▶ _Work item_:
All the data below should be printed again without a single difference.
★ ★ ★ ★ ★
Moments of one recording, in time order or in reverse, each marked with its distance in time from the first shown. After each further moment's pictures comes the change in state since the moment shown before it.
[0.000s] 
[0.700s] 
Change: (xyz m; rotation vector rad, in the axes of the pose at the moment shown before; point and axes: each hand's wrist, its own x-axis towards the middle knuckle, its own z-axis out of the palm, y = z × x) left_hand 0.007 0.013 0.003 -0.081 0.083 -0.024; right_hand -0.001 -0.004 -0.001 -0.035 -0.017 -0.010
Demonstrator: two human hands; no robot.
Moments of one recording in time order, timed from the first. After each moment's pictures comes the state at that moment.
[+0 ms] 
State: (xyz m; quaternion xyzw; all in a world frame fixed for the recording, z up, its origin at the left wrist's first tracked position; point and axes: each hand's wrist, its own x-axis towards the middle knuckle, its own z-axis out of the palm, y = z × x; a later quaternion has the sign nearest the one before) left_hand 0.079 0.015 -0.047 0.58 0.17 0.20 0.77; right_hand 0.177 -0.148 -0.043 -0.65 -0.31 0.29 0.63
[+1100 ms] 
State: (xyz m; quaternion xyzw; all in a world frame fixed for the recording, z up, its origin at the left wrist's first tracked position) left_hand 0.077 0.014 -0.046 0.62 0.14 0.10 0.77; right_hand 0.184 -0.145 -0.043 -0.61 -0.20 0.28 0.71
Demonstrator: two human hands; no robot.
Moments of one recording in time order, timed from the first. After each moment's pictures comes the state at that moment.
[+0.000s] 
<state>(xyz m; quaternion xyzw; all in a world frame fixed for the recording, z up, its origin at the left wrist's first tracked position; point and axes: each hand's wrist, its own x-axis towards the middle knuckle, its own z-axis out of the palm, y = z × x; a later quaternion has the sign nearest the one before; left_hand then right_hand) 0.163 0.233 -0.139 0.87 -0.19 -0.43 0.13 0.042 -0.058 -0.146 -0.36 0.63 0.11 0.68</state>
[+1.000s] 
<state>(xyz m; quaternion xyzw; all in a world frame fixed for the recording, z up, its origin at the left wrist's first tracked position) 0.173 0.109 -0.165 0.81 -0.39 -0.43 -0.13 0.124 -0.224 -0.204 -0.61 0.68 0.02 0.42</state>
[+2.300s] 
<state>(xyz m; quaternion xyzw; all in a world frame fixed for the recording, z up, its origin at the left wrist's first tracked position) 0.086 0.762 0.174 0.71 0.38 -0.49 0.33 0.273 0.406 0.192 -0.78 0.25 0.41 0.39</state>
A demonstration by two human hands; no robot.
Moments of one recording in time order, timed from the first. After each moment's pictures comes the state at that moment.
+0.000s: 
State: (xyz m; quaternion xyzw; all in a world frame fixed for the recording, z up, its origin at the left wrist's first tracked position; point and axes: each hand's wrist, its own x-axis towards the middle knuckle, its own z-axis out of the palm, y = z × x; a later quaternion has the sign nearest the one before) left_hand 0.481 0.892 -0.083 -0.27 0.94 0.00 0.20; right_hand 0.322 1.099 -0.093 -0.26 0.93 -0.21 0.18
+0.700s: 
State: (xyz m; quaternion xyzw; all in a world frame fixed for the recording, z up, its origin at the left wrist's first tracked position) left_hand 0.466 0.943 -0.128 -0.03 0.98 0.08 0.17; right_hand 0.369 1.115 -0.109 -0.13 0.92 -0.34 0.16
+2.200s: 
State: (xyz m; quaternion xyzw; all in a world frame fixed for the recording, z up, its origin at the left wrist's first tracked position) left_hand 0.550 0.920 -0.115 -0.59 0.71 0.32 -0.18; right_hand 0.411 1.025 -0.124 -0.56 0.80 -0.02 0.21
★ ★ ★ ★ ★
▶ _Task result_:
Moments of one recording, in time order or in reverse, each marked with its distance in time from the first shown. After each further moment's pictures comes the change in state since the moment shown before it.
[0.000s] 
[0.700s] 
Change: (xyz m; rotation vector rad, in the axes of the pose at the moment shown before; point and axes: each hand's wrist, its own x-axis towards the middle knuckle, its own z-axis out of the palm, y = z × x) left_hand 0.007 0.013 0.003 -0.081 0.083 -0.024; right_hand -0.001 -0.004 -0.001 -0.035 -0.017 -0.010
Demonstrator: two human hands; no robot.
Moments of one recording in time order, timed from the first. After each moment's pictures comes the state at that moment.
[+0 ms] 
State: (xyz m; quaternion xyzw; all in a world frame fixed for the recording, z up, its origin at the left wrist's first tracked position; point and axes: each hand's wrist, its own x-axis towards the middle knuckle, its own z-axis out of the palm, y = z × x; a later quaternion has the sign nearest the one before) left_hand 0.079 0.015 -0.047 0.58 0.17 0.20 0.77; right_hand 0.177 -0.148 -0.043 -0.65 -0.31 0.29 0.63
[+1100 ms] 
State: (xyz m; quaternion xyzw; all in a world frame fixed for the recording, z up, its origin at the left wrist's first tracked position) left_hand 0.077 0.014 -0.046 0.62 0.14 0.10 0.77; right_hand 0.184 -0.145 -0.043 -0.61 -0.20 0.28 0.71
Demonstrator: two human hands; no robot.
Moments of one recording in time order, timed from the first. After each moment's pictures comes the state at that moment.
[+0.000s] 
<state>(xyz m; quaternion xyzw; all in a world frame fixed for the recording, z up, its origin at the left wrist's first tracked position; point and axes: each hand's wrist, its own x-axis towards the middle knuckle, its own z-axis out of the palm, y = z × x; a later quaternion has the sign nearest the one before; left_hand then right_hand) 0.163 0.233 -0.139 0.87 -0.19 -0.43 0.13 0.042 -0.058 -0.146 -0.36 0.63 0.11 0.68</state>
[+1.000s] 
<state>(xyz m; quaternion xyzw; all in a world frame fixed for the recording, z up, its origin at the left wrist's first tracked position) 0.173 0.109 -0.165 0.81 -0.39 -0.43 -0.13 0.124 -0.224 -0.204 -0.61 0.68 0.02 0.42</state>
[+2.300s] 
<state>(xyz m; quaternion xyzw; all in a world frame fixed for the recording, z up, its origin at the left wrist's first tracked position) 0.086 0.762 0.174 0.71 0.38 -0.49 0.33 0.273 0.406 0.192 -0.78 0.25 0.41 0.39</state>
A demonstration by two human hands; no robot.
Moments of one recording in time order, timed from the first. After each moment's pictures comes the state at that moment.
+0.000s: 
State: (xyz m; quaternion xyzw; all in a world frame fixed for the recording, z up, its origin at the left wrist's first tracked position; point and axes: each hand's wrist, its own x-axis towards the middle knuckle, its own z-axis out of the palm, y = z × x; a later quaternion has the sign nearest the one before) left_hand 0.481 0.892 -0.083 -0.27 0.94 0.00 0.20; right_hand 0.322 1.099 -0.093 -0.26 0.93 -0.21 0.18
+0.700s: 
State: (xyz m; quaternion xyzw; all in a world frame fixed for the recording, z up, its origin at the left wrist's first tracked position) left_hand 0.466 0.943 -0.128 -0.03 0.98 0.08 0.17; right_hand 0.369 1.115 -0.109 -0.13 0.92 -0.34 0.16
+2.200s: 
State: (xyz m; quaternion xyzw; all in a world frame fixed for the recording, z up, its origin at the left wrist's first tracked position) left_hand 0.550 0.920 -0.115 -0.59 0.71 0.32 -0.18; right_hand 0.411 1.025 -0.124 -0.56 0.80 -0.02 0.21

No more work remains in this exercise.